Web resources: Dublin Core;
Persons: Friend of a Friend;
Terminological resources: Simple Knowledge Organization System;
Bibliographic resources: Bibliographic Ontology;
Music: Music Ontology.

These recommendations are based on the current, in-use, formats. However there is a „gap in the market‟ for a format for cultural heritage linked data.

Consider using a cultural heritage specific format for linked data. Possible candidate formats,
ones based on: EDM, CIDOC CRM, and LIDO.

RDF serialisations to publish

On the basis of the common practice it is advised that to:

Publish the linked data in the RDF/XML and N-Triples serialisations.

How to link the package into The Cloud

One issue that was brought out by discussions of the WP 2 Working Group was: Which are the „trusted‟
packages in The Cloud? A measure of trust is if one knows the publisher of a package. This type of
linking seems to be very common in all parts of The Cloud and leads to the formation of mini-clouds of
interlinked packages. There seems to be a cultural heritage mini-cloud forming. A possible reason for this formation is the Europeana initiative.

Other very important issues are:

  • The identification of resources. Are the identifiers you use compatible with the identifiers used in a potential package to link to;
  • How compatible are the semantics of the packages. For example, if one wishes to identify
    „personas‟ (public identities), is that the same as FOAF, which says it identifies people.
  • A package has to be accessible to queries of it.

Therefore we advise:

  • Link to packages, of a general nature, which are often linked to: DBpedia; GeoNames Semantic Web; national sources of terminology (e.g.
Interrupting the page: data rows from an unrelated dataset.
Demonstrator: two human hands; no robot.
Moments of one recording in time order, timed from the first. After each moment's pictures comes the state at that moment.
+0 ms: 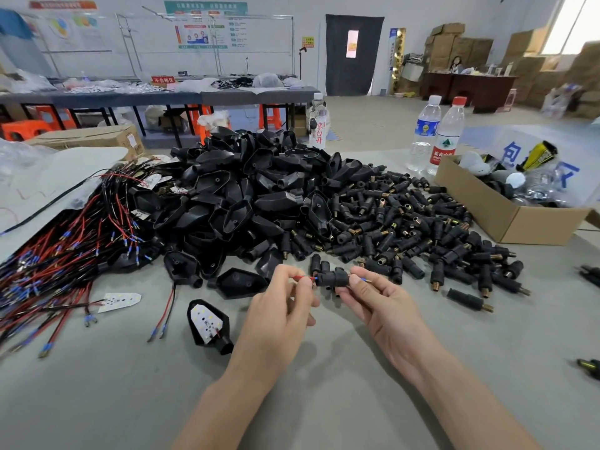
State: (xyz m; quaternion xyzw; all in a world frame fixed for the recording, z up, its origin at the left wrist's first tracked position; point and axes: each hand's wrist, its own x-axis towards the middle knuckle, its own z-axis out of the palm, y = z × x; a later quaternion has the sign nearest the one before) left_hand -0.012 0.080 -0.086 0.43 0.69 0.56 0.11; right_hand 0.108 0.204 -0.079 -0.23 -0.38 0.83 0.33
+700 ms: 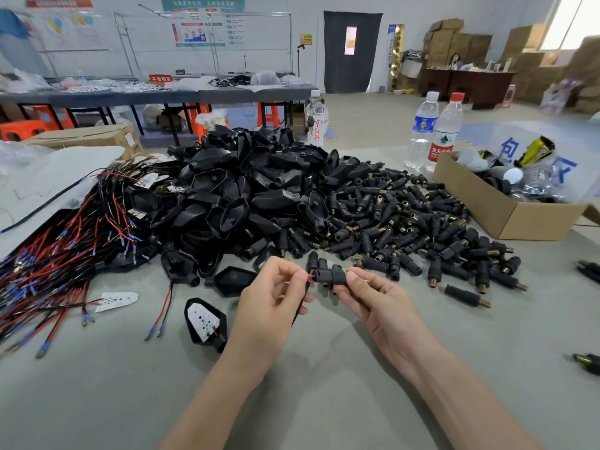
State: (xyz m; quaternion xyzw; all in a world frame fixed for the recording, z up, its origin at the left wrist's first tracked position) left_hand -0.011 0.079 -0.073 0.40 0.63 0.64 0.17; right_hand 0.109 0.204 -0.083 -0.23 -0.37 0.84 0.33
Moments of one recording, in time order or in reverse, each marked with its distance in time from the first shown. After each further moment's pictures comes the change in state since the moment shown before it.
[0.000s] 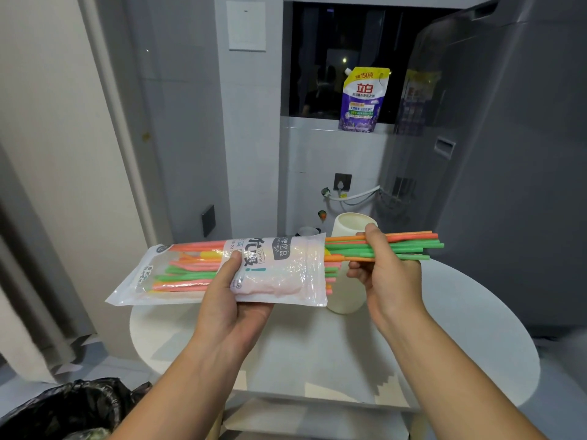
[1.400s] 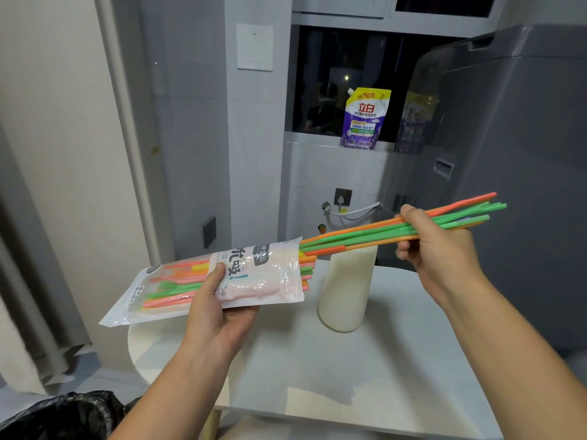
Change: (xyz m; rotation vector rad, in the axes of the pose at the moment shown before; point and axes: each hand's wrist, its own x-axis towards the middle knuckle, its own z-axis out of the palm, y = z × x) left_hand 0.018 0.019 -0.006 -0.069 0.062 0.071; right_hand 0.041 -0.076 -0.013 -0.157 -0.093 -0.183
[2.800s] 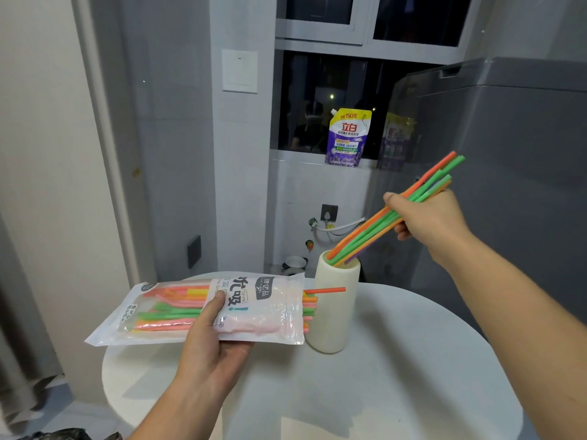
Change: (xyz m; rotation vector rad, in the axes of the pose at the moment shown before) left_hand -0.001 -0.017 -0.003 0.086 -0.046 -0.053; right_hand 0.065 -0.044 0.000 -0.613 0.029 -0.166
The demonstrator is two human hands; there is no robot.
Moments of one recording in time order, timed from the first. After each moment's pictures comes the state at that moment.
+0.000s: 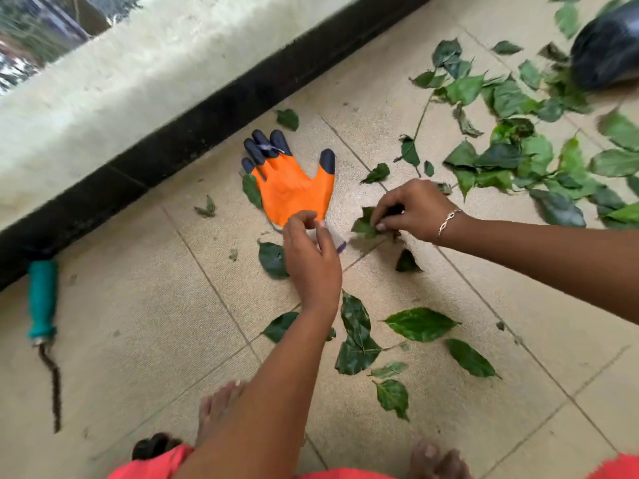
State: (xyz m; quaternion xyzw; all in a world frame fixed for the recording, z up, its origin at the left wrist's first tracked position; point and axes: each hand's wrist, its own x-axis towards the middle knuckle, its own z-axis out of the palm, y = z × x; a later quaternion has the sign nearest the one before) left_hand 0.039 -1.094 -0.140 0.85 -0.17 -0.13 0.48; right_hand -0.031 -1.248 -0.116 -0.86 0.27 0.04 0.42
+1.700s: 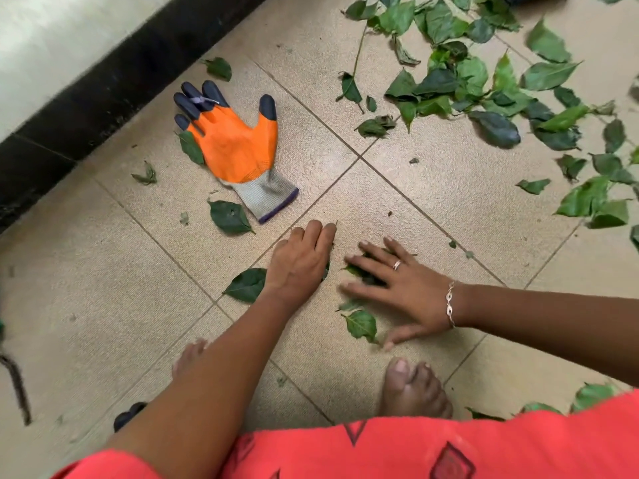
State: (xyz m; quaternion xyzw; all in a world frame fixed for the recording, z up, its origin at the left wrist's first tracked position) left_hand 0.013 -1.036 -0.198 0.73 -0.68 0.04 0.09; right_hand -0.187 -1.134 -0.169 -0.98 -0.01 0.17 0.11
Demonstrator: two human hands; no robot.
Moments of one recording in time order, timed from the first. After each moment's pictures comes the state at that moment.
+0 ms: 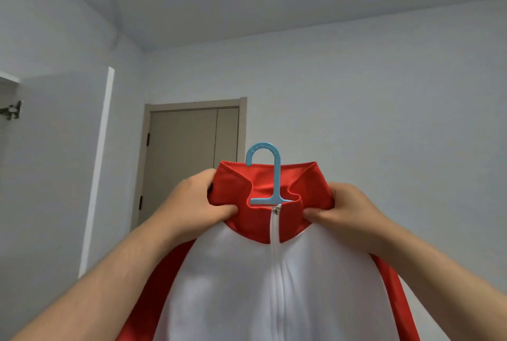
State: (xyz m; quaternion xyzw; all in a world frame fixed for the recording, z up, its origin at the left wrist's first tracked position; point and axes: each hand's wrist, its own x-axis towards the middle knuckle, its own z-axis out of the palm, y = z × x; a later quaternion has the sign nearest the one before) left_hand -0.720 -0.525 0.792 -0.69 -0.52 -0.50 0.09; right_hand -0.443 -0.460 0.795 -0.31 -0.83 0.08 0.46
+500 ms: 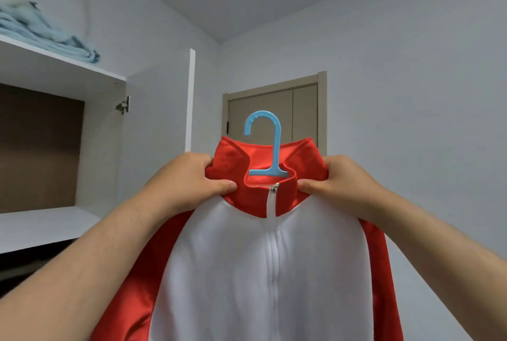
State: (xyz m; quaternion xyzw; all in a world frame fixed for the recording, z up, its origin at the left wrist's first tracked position) left_hand -0.876 -0.533 0.796 -0.56 -0.69 -0.40 0.20; right_hand -0.635 -0.377 0.801 -0.19 -0.88 0.10 0.42
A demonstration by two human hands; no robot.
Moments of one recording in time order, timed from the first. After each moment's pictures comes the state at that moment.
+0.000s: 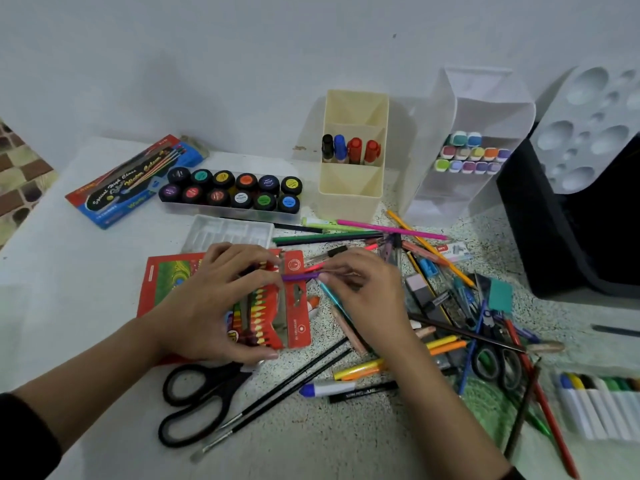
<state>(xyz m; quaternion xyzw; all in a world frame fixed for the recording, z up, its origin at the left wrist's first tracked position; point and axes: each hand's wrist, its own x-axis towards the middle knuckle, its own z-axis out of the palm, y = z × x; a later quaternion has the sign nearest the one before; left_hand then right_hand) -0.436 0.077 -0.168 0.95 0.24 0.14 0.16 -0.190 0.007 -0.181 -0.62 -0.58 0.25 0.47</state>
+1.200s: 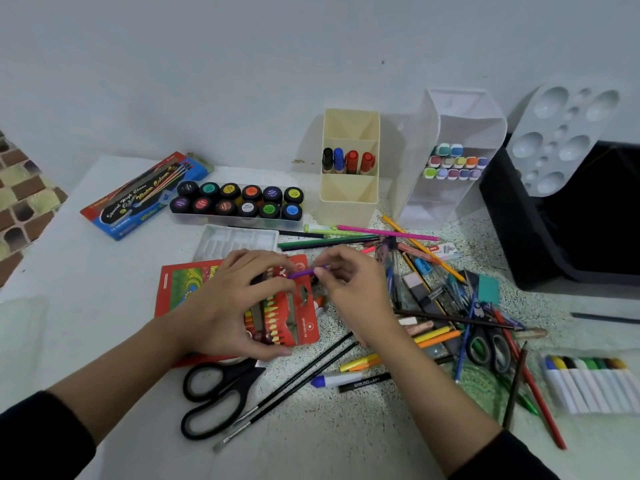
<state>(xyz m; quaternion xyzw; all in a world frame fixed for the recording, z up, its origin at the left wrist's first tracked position) -0.432 0.074 -0.159 0.95 0.21 0.16 0.15 -0.217 0.013 -0.168 -0.65 -0.50 0.33 0.47</state>
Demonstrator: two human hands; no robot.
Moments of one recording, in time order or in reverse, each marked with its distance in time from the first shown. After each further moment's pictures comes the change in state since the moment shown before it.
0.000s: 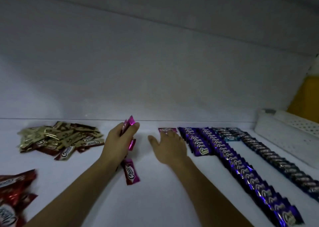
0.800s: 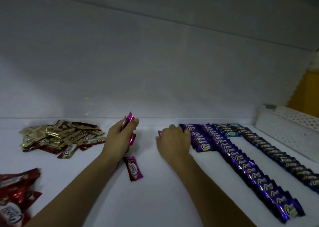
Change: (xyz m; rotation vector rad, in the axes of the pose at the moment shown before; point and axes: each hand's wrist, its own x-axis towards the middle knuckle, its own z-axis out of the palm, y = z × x) left_hand 0.003 0.006 -0.003 -0.053 -0.031 -0.066; right_hand -0.015 -0.016 -0.018 -0.270 0.215 -0.025
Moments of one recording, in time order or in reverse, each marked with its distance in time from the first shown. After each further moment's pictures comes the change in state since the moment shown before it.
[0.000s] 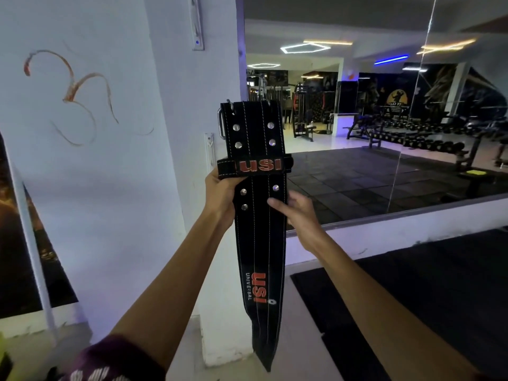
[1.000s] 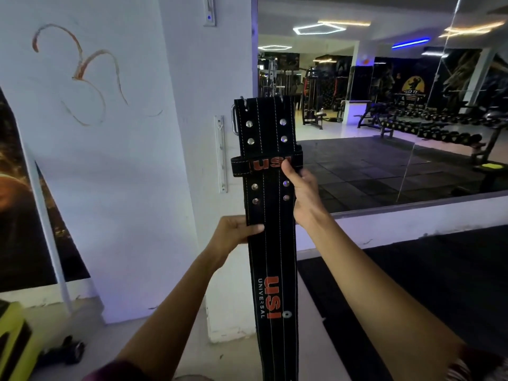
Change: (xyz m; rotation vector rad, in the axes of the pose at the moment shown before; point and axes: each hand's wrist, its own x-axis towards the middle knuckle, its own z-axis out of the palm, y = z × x) left_hand -0.051 -0.080 -0.069 0.365 -0.298 -0.295; right_hand 0.025 -0.004 0.028 0.204 0.257 0.081
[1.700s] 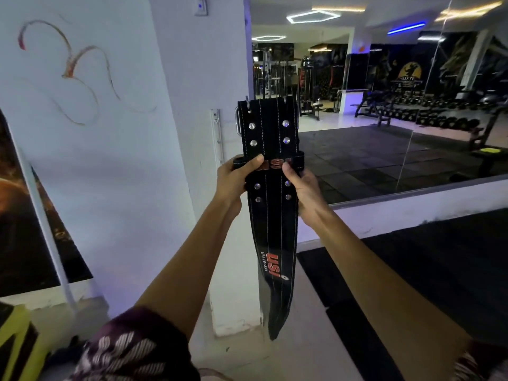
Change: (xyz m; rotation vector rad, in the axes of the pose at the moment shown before) left_hand 0.035 0.084 0.012 -0.271 0.242 0.079; right_hand -0.001 0.016 -0.014 -0.118 -0.070 -0.028
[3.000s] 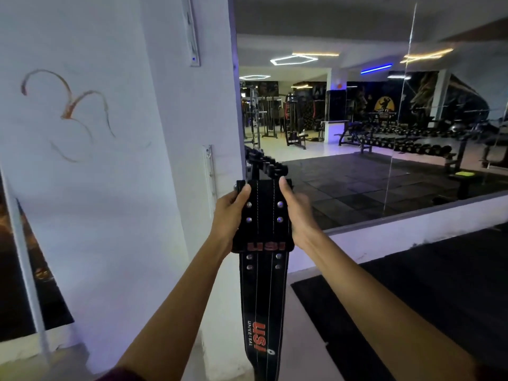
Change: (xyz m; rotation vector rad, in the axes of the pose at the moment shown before) left_hand -0.020 0.012 0.008 0.123 -0.061 0.117; right_hand -0.012 -0.040 0.015 0.013 0.129 0.071
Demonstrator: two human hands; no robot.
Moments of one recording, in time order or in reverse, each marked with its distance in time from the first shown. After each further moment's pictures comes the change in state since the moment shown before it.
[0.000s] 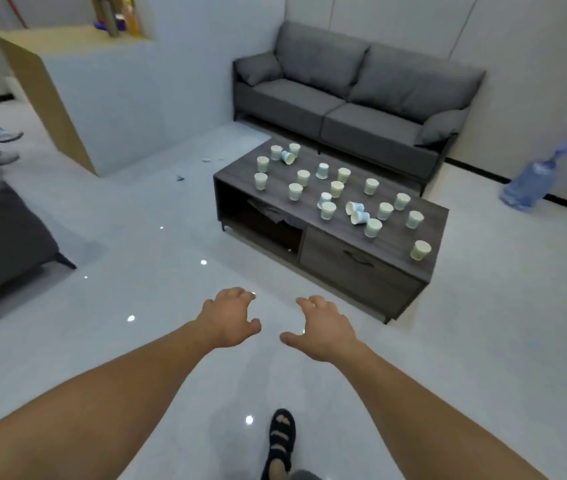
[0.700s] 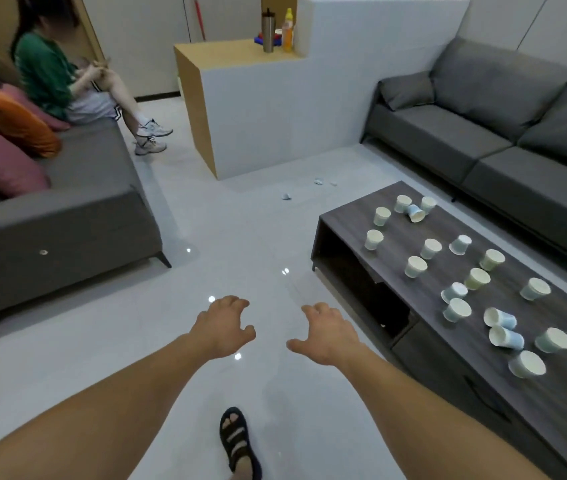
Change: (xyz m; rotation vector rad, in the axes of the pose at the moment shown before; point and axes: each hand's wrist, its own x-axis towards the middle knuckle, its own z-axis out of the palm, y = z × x) left_hand 0.186 -0.192 -0.123 -0.215 0.107 -0.468; right_hand 0.347 -0.162 -0.070 -0.177 -0.196 -0.388
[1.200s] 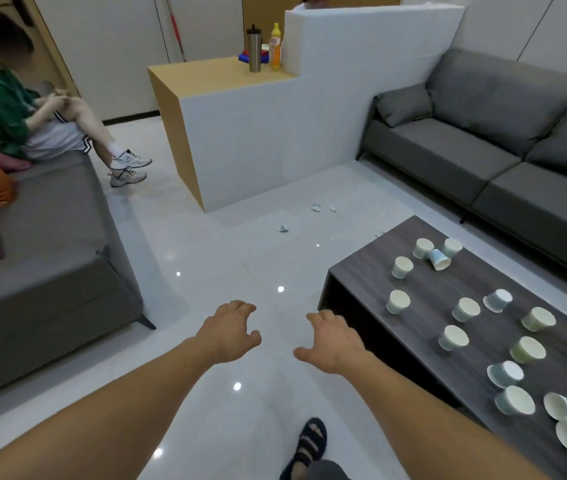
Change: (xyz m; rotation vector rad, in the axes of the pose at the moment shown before) left_hand 0.287 -0.032 -0.138 -0.007 -0.041 0.077; right_hand 0.276 -0.024 -0.123 0.002 0.009 0.034
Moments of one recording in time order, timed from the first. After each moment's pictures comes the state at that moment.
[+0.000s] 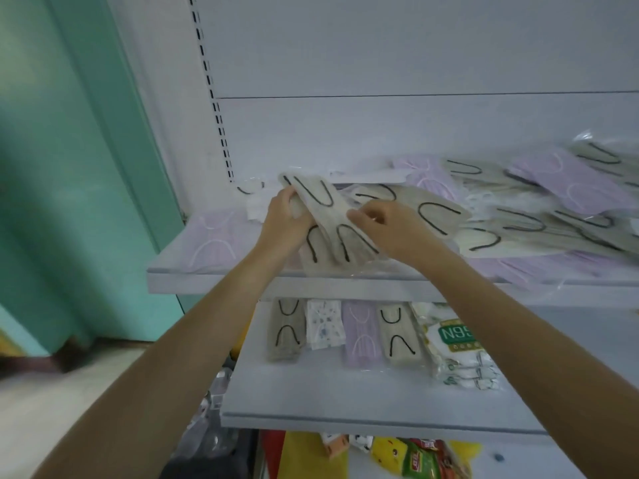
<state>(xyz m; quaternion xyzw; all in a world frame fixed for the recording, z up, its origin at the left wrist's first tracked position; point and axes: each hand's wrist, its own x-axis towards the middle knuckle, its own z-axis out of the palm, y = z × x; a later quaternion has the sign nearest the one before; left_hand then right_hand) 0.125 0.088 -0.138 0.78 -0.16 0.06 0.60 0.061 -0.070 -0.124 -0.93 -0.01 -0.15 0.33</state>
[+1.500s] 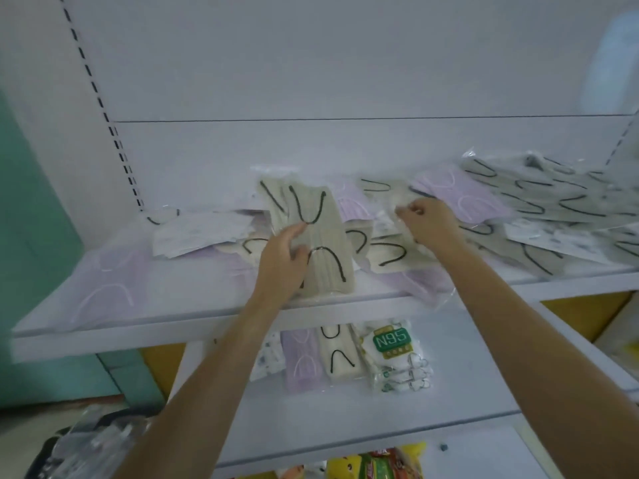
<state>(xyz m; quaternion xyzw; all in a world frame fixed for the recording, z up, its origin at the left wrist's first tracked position) 0.099 -0.011 -0.155 0.81 -0.28 0.09 0.51 0.037 -0.228 -0.112 -0.86 0.26 -0.27 0.34</state>
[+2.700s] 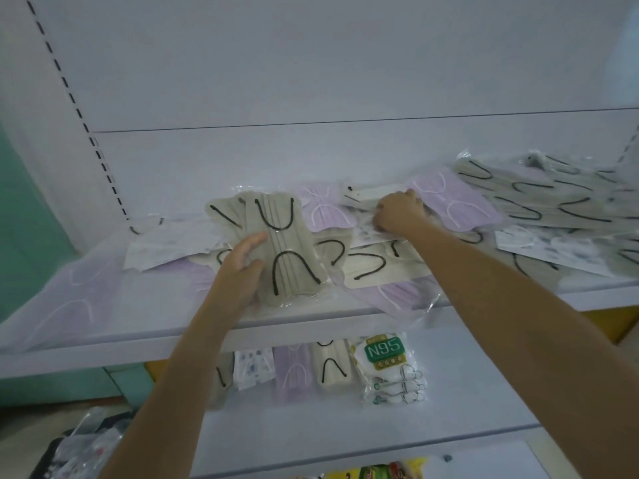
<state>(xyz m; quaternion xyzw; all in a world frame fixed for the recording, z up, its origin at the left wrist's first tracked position) 0.111 -0.006 -0.163 0.79 -0.19 0.01 0.58 0.118 -0.290 -0.118 -0.97 0.24 -0.09 0.02</state>
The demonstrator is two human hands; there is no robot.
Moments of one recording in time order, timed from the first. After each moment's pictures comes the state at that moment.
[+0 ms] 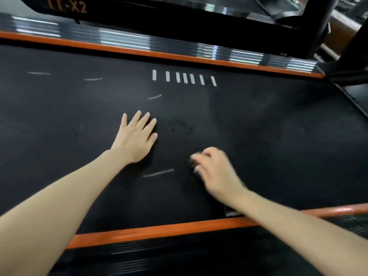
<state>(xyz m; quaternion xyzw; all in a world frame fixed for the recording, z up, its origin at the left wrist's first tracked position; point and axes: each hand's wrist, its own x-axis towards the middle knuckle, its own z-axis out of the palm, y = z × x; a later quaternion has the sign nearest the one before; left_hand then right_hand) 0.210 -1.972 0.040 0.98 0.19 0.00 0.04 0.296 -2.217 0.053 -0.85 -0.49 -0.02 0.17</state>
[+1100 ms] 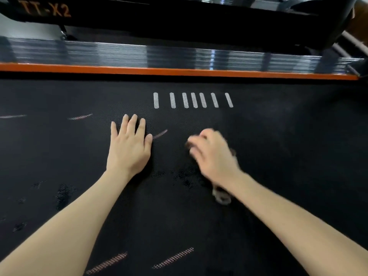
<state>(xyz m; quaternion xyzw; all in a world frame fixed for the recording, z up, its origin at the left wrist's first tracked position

UK Postcodes);
  • Link to known packages in the cultural heritage, e.g.: Library of Congress Subject Headings; VIAF: The Virtual International Authority File; and Dewey Decimal Classification);
  • Provide a SPARQL endpoint to the package.

Obviously the final task is to make an entry for the package into The Data Hub registry!

CONTRIBUTING TO EUROPEANA

In the context of the Linked Heritage project (or any Europeana Group project) the requirements of
Europeana are important as they will be publishing the metadata that it has aggregated as linked data.

From December 2011 contribution of metadata will be governed by the Europeana Data Exchange
Agreement45. Metadata aggregated before this date will have to conform to this by the end of June 2012 at the latest.

It is worth stating those requirements as they impact on providers:

Licensing requirements

Europeana wishes to publish providers‟ metadata as linked data using the CC0 licence. As mentioned
above this means that any use of the metadata, including commercial use, is possible. Also the use does not require attribution.

If a provider intends to publish their metadata, e.g. as linked data, with the CC0 licence then there are no difficulties and they can easily sign the agreement without difficulty.
However this situation seems, from the Linked Heritage partners‟ survey, to be not common. The result is that providers to Europeana have two options:

  1. Remove all their metadata from Europeana.
  2. Only give Europeana the metadata that agree to publish under the CC0 licence.

Option 1 is a difficult option to take, both reputational and sometimes contractually. Partners may have
contractual obligations with the Commission which means they must give metadata to Europeana.

Option 2 is more attractive, but providers should be aware that the Agreement requires that metadata
supplied to Europeana must conform to their published metadata specifications.